## Task requirements
The data below should be restated word for word, pictures omitted.

## Material provided
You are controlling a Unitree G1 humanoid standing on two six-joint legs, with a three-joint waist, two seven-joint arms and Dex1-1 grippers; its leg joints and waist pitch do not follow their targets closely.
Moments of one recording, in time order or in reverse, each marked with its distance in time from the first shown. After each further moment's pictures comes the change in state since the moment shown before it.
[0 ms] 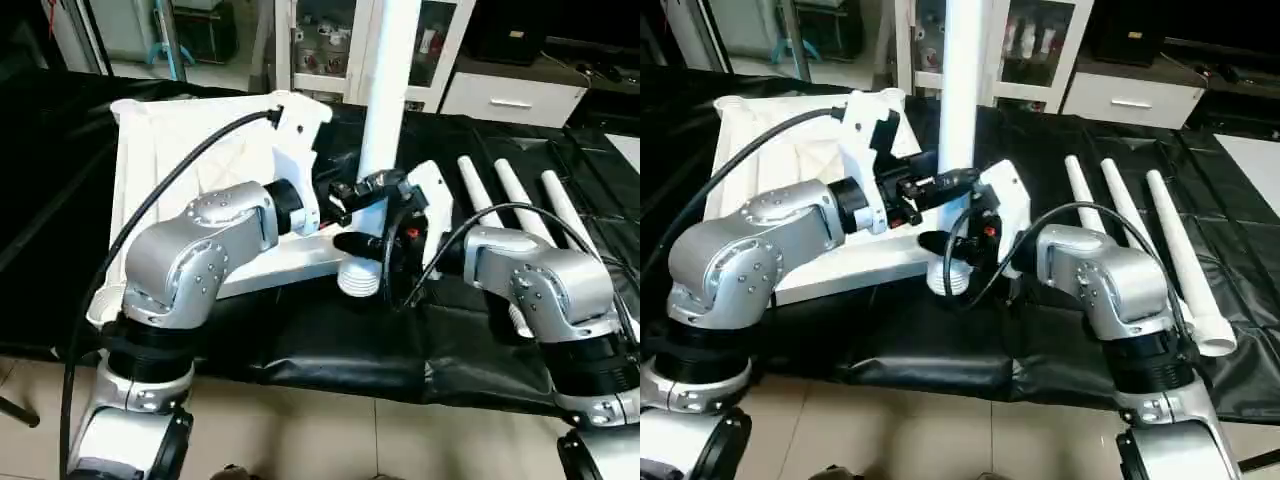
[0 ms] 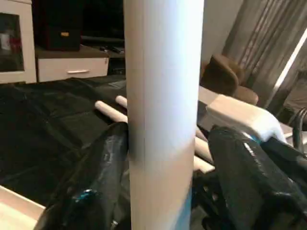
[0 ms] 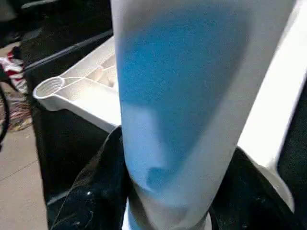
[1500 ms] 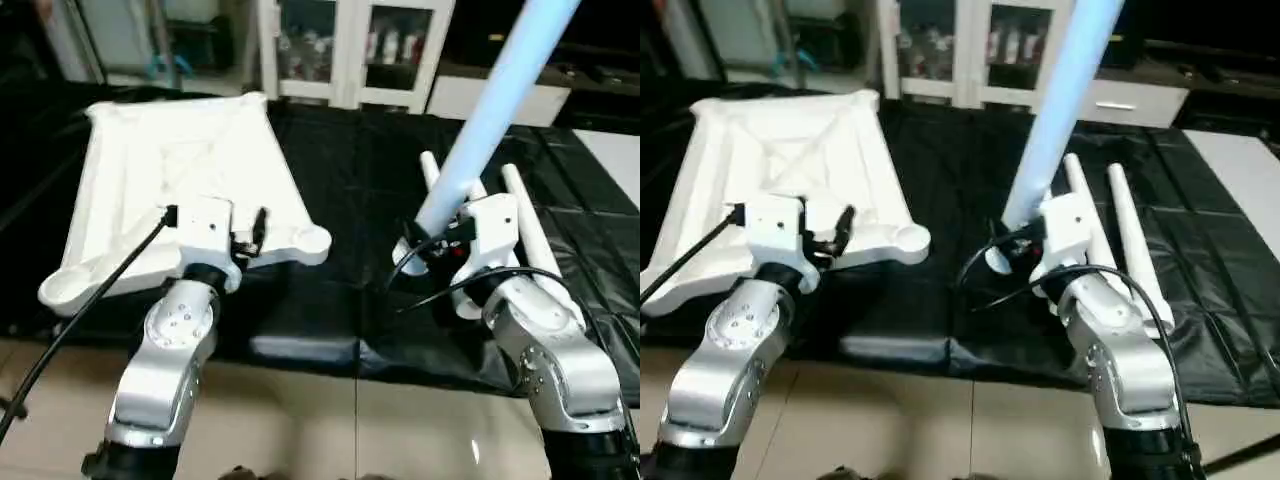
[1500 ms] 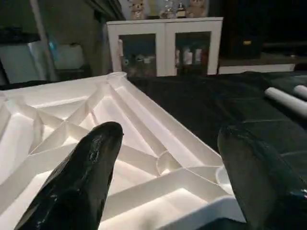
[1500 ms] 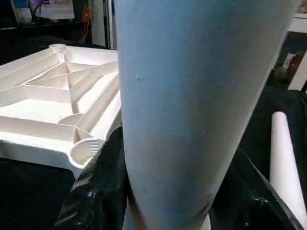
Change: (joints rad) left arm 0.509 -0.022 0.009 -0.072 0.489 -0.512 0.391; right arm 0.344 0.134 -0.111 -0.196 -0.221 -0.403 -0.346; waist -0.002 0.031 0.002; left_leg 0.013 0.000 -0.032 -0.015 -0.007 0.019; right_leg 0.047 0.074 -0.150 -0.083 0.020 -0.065
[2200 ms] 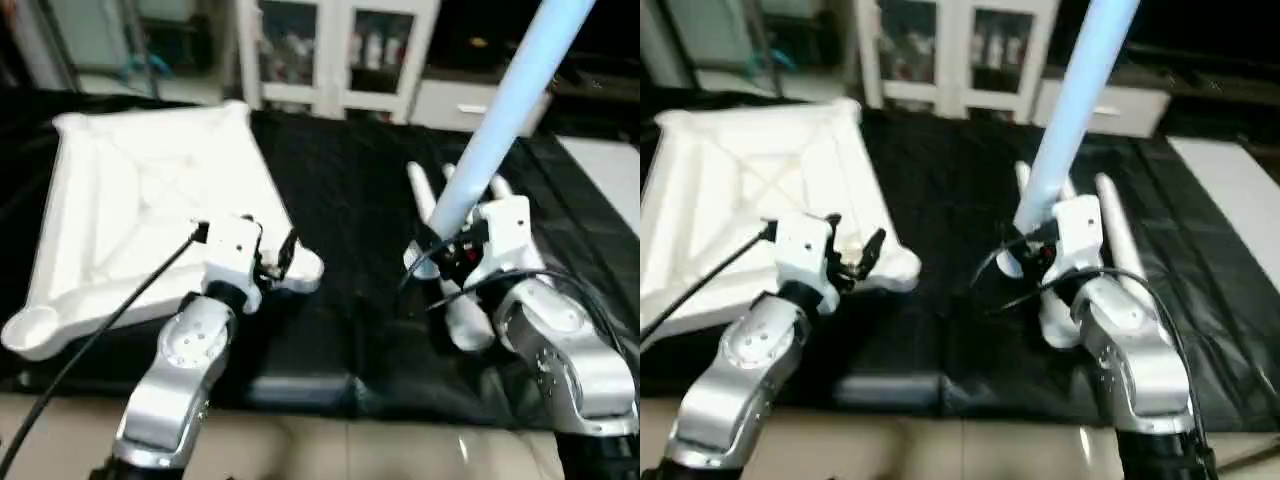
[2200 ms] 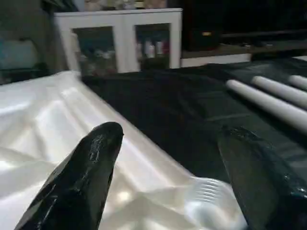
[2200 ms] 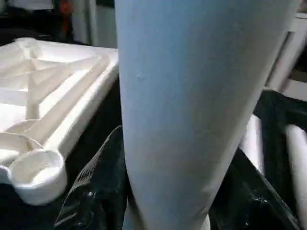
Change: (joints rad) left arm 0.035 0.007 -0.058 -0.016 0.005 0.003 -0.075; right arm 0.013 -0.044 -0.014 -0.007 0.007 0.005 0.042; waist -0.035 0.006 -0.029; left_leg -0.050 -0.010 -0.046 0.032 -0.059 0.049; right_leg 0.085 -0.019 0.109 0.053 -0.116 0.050
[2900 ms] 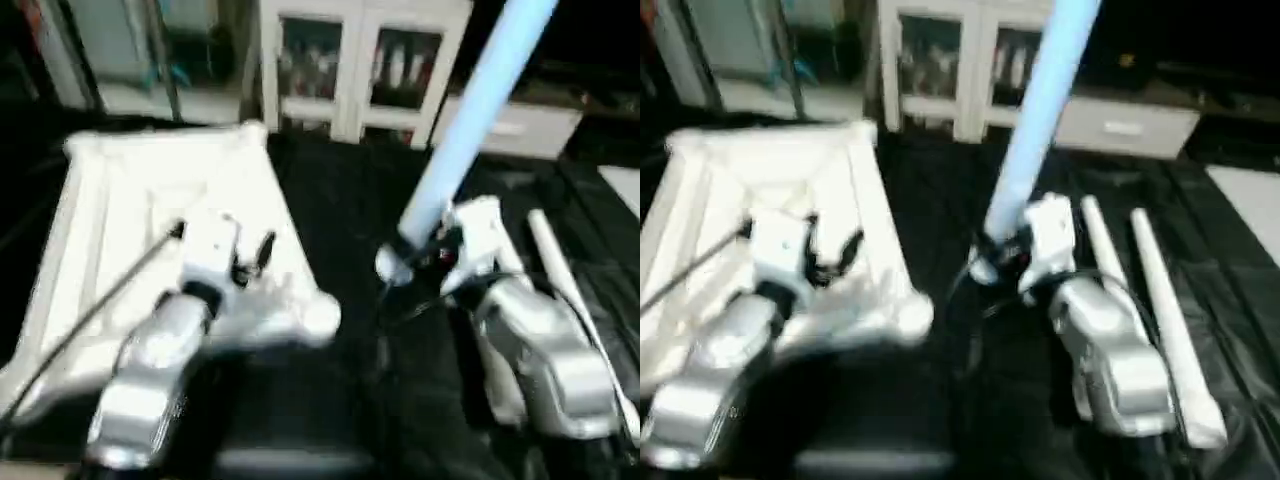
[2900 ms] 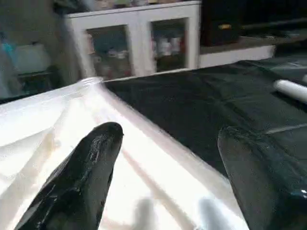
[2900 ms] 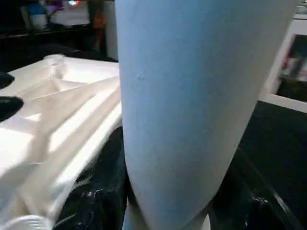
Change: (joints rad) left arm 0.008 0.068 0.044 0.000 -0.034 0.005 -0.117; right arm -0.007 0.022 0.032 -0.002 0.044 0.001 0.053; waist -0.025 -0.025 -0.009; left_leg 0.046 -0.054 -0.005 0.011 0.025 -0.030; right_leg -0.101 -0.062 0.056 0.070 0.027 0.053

## Reply
You are controlling a Unitree G1 humanoid standing on two six-joint legs, with a three-joint waist, two seven-joint arms and Dex1-1 grippers; its leg joints and waist pitch do not follow their targets closely.
Moments of one recording, in time order or in reverse, each marked with its distance in time from the first shown. After each further moment's pictures comes the change in state since the moment shown before it.
[0 ms] 
[0 ms] 
[0 ms] 
[1500 ms] 
[1500 ms] 
[1500 ms] 
Change: (joints rad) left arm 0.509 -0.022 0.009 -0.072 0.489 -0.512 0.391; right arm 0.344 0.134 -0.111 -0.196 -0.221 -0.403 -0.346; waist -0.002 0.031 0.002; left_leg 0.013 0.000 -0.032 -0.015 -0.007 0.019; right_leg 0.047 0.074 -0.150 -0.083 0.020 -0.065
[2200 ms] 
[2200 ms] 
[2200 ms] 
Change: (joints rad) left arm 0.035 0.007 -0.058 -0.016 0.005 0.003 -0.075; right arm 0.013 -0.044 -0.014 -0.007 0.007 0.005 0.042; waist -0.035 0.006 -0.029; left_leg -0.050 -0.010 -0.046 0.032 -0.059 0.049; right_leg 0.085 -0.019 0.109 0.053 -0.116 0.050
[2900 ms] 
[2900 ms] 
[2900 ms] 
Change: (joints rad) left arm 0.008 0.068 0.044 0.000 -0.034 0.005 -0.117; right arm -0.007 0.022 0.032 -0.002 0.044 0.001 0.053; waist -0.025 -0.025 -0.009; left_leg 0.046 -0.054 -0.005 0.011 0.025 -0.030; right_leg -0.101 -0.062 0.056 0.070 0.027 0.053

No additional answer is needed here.